▶ [DATA EXTRACT]:
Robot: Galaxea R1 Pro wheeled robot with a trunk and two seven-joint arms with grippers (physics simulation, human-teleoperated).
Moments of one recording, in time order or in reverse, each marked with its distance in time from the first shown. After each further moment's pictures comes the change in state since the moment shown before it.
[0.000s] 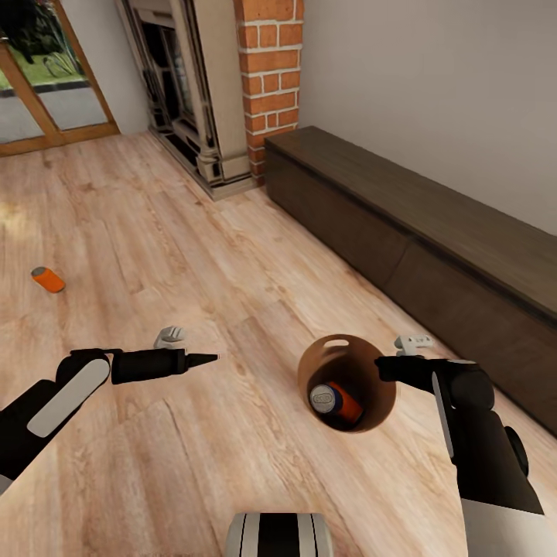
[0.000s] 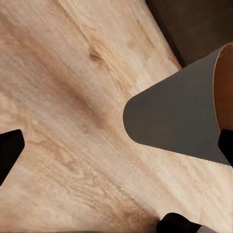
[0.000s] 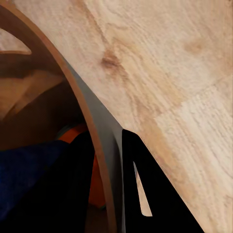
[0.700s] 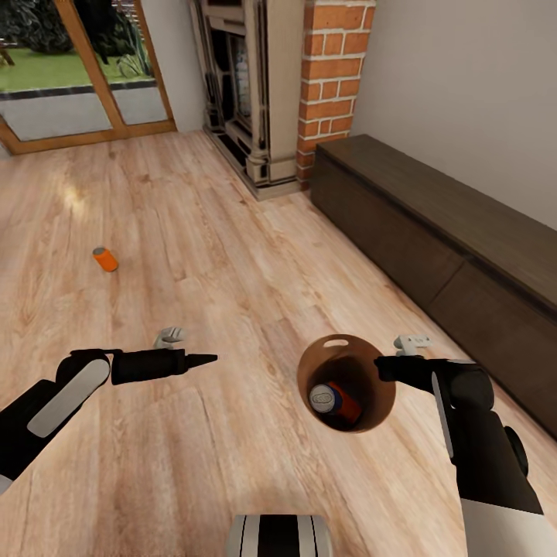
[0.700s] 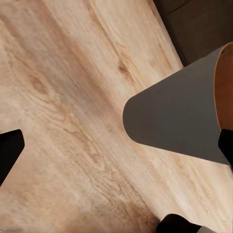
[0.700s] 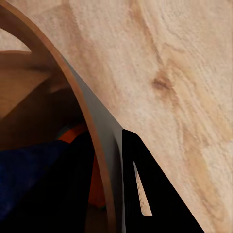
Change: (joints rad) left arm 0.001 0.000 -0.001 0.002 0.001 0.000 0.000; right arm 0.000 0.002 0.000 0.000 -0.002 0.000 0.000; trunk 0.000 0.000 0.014
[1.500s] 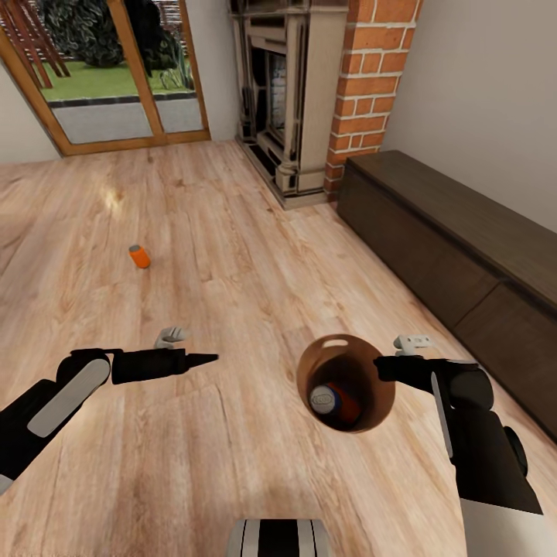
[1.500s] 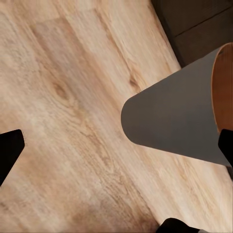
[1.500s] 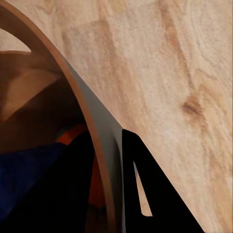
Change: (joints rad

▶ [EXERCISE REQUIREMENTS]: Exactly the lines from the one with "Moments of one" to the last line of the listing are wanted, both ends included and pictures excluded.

▶ [RESPONSE BELOW]:
Moments of one recording, in time order or in reverse, each marked with its distance in time from the first shown. After each further moment's pictures comes the change in state since the moment shown before it.
[0.000s] 
[0.000s] 
[0.000s] 
[0.700s] 
[0.700s] 
[0.700s] 
Change: (joints rad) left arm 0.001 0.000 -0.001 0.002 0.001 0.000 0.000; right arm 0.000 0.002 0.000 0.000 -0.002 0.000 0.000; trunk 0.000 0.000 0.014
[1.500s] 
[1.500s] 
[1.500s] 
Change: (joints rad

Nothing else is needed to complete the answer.